In 2000, Keosayan directed his first play, New. In 2003, he directed the musical The Twelve Chairs.

=== Blackface segment about Barack Obama ===
On 30 November 2020, Keosayan's TV show International Sawmill, for which Keosayan and his wife Margarita Simonyan are co-writers, aired a segment featuring Keosayan, and an actress in blackface posing as former United States President Barack Obama. In the segment, Keosayan, referring to Obama's book A Promised Land, asks the actress: "Do you consider this book your achievement?", to which the actress in blackface replies: "Of course."

Keosayan then asks: "Because none of your relatives have written books?", after which the actress answers: "Because none of my relatives that came before me could write." Keosayan then states "you should have been a rap musician, not the president". In the segment, the actress wears a bandana and gold chains and behaves in a way regarded as stereotypical to rappers. The segment was widely deemed as being racist.

==Personal life and death==
Keosayan born in Moscow as the son of Armenian-Russian film director and composer Edmond Keosayan and actress Laura Gevorkyan. He studied at the all-Union (now all-Russian) state Institute of Cinematography (VGIK).

He was married to Margarita Simonyan, the editor-in-chief of the Russian state-controlled broadcaster RT, as well as the state-owned media group Rossiya Segodnya. He was previously married to actress and television host Alyona Khmelnitskaya from 1993 to 2014. He had two daughters with Khmelnitskaya and three children with Simonyan.

Keosayan suffered from a long-standing heart condition and suffered heart attacks in 2008 and 2010. In January 2025, Simonyan said that Keosayan temporarily underwent clinical death and was in a coma. He died on 26 September 2025, without regaining consciousness. Keosayan was 59.

== Sanctions ==
After the Russian invasion of Ukraine in 2022, Keosayan was one of the individuals sanctioned by the European Union. The reasons given for the sanctions were that Keosayan has spread anti-Ukrainian propaganda.

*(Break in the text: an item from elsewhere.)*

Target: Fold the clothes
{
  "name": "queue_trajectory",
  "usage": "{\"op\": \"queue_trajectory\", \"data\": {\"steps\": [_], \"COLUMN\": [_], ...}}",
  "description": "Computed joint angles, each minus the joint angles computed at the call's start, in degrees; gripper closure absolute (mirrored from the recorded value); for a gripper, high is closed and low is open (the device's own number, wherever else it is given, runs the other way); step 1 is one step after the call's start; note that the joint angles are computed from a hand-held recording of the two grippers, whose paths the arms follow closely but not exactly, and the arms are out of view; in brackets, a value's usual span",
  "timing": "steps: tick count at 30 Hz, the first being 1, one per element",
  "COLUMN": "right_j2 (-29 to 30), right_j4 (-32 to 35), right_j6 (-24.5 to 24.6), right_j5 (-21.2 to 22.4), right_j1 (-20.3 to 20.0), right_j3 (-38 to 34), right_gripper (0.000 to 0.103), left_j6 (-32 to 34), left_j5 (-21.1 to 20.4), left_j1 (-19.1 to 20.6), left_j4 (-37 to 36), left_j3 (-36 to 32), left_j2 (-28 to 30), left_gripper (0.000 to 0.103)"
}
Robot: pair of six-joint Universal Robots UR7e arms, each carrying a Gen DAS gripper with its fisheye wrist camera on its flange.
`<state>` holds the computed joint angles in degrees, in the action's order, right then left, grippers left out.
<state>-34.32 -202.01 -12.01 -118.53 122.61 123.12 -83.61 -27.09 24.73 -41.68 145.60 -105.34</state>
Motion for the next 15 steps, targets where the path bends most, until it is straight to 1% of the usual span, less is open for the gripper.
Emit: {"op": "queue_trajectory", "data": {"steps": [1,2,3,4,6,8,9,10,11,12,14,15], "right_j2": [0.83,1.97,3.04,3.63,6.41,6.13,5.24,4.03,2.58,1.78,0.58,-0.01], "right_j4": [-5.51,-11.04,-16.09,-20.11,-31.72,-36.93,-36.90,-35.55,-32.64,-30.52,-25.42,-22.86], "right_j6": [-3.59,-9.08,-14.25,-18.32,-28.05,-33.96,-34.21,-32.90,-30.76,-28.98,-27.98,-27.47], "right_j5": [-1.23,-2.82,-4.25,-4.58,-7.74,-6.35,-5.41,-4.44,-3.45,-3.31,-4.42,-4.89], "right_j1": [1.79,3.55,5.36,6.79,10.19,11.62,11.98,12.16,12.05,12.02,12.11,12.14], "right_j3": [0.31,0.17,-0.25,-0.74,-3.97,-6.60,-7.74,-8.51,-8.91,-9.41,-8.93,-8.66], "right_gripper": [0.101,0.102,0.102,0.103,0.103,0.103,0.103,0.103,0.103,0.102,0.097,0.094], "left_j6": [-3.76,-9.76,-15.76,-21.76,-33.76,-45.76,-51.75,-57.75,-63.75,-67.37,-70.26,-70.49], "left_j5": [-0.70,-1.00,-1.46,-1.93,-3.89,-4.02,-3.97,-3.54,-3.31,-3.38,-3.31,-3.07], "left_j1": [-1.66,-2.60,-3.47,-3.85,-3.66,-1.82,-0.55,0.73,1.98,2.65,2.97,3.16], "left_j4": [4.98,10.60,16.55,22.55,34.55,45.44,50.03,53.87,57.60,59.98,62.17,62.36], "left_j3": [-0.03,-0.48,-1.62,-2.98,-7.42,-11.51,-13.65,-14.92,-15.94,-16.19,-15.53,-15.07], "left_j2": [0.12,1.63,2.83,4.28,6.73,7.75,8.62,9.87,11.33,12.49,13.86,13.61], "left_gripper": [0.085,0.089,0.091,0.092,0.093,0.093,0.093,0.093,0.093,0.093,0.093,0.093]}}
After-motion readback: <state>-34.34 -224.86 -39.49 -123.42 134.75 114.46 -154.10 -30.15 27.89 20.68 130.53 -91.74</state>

Keosayan was included in the list of Russians under personal sanctions by the United Kingdom in March 2022.

On 24 June 2022, Kazakhstan reported that Keosayan was denied entry. On 10 October, Armenian authorities declared Keosayan and his wife Margarita Simonyan persona non grata as a "agents from different countries with Armenian surnames" who allow themselves a disrespectful attitude towards Armenia.

== Filmography ==
Source:
=== As a director ===
1. Katyka and Shiz (1992)
2. Cases Funny, Family Matters (1996, TV Series)
3. Poor Sasha (1997)
4. The Death Directory (1999, TV series)
5. Silver Lily of the Valley (2000)
6. The President and His Granddaughter (2000)
7. Men's Work (2001, also TV series: 2005)
8. Hare Over the Abyss (2006)
9. Rabbit Over the Void (2006)
10. Mirage (2008)
11. Yalta-45 (2011, mini-series)
12. Three Comrades (2012, mini-series)
13. Sea. Mountains. Exclay (2014, TV series)
14. Actress (2017, TV series)
15. The Crimean Bridge. Made with Love! (2018)
16. Immortals (2021)
17. Seven Days of Peter Semyonovitch (2025)

=== As an actor ===
1. The Crown of the Russian Empire, or Once Again the Elusive Avengers (1971)
2. Stalingrad (1990)
3. Joker (1991)
4. Silver Lily of the Valley (2000)
5. The Heat (2006)
6. The Crimean Bridge. Made with Love! (2018)

=== As a writer ===
1. Cases Funny, Family Matters (TV Series, 1996)
2. Silver Lily of the Valley (TV series, 2005)

== Awards ==
- Honored Artist of the Russian Federation (24 January 2025) — for contribution to the development of national culture and art, and for many years of fruitful activity.
- Honored Art Worker of the Russian Federation (12 April 2024) — for major contribution to the development of national culture and art, and for many years of fruitful activity.